Few people are familiar with the name of Tanya Bitler, a 63-year-old conservator at the Israel Antiquities Authority (IAA), who moved to Israel from Russia at the end of 1990. However, her hands have been featured in media all over the planet for a unique reason: she is currently the only person in the world who can touch and handle the legendary Dead Sea Scrolls and her fingers wrapped in gloves delicately holding or pointing out to a fragment regularly appear in the images that are disseminated to the public when new findings emerge.
Since their discovery in the 1940s and 1950s, the scrolls – which include some 25,000 fragments – have been an object of fascination for thousands of scholars and millions of people in Israel and all over the world.
Hidden in the caves of the Judean Desert for over 2,000 years, the artifacts include some of the most ancient manuscripts of the Bible, as well as other religious texts that were not accepted in the canon. The IAA is the entity which was placed in charge of them on behalf of the state of Israel.

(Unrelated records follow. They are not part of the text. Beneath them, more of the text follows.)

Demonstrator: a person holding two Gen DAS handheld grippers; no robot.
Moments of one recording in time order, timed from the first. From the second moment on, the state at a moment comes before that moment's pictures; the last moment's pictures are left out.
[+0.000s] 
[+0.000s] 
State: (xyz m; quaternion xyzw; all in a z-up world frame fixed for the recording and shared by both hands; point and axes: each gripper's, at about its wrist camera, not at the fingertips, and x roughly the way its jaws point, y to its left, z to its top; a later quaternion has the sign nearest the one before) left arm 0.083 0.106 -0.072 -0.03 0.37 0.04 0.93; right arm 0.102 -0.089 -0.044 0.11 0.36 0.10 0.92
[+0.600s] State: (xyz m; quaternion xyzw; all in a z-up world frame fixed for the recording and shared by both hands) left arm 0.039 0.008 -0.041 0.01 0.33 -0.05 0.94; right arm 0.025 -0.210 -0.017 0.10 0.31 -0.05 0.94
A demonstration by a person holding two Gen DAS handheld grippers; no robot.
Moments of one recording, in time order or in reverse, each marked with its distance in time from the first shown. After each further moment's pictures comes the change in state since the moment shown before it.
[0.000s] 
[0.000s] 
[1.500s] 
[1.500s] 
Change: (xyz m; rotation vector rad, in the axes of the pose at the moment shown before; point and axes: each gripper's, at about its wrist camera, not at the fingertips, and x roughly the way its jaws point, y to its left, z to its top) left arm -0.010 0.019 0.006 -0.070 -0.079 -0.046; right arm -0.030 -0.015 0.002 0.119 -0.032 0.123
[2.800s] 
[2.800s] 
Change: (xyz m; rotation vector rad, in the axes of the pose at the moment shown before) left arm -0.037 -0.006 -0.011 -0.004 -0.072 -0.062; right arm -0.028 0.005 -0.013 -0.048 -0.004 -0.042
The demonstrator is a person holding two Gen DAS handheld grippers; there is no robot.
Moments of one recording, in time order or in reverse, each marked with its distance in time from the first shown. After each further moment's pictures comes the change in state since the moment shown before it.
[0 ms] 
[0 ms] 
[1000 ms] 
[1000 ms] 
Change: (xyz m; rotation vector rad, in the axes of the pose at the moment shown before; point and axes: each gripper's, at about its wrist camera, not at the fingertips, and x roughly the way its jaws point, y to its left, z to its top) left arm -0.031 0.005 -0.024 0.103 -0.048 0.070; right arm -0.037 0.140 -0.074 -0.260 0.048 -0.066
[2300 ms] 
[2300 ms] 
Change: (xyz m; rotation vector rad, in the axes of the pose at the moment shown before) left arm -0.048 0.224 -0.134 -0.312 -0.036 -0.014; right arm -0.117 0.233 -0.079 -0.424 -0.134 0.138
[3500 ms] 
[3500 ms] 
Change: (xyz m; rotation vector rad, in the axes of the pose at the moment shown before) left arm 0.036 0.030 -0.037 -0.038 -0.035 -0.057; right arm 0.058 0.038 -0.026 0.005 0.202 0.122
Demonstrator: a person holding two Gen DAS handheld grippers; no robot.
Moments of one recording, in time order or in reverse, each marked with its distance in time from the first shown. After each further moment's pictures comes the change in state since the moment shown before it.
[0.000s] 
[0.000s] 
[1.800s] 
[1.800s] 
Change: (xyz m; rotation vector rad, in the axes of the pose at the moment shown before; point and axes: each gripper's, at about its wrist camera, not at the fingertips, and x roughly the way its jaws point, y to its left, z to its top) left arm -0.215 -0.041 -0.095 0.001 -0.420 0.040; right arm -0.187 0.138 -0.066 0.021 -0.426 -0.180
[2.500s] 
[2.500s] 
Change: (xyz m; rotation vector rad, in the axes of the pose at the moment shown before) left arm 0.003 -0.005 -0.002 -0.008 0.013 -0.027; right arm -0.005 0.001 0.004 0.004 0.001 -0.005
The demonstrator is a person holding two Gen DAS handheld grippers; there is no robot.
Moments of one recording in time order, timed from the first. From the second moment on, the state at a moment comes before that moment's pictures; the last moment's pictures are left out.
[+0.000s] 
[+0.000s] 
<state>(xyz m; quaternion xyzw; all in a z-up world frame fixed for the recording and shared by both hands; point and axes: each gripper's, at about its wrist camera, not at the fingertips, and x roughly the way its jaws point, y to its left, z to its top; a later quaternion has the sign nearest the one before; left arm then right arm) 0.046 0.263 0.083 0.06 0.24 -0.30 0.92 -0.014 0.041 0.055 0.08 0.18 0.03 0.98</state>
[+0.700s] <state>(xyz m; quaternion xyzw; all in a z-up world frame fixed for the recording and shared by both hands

For decades however, the scrolls experienced terrible deterioration: the different climate conditions of their new Jerusalem home and a succession of well-intentioned but badly executed attempts of scholars and conservators to preserve them caused very severe damage.
In 1991, the IAA began to tackle the issue of the preservation of the Dead Sea Scrolls, which resulted in establishing a unit and a laboratory devoted to their wellbeing.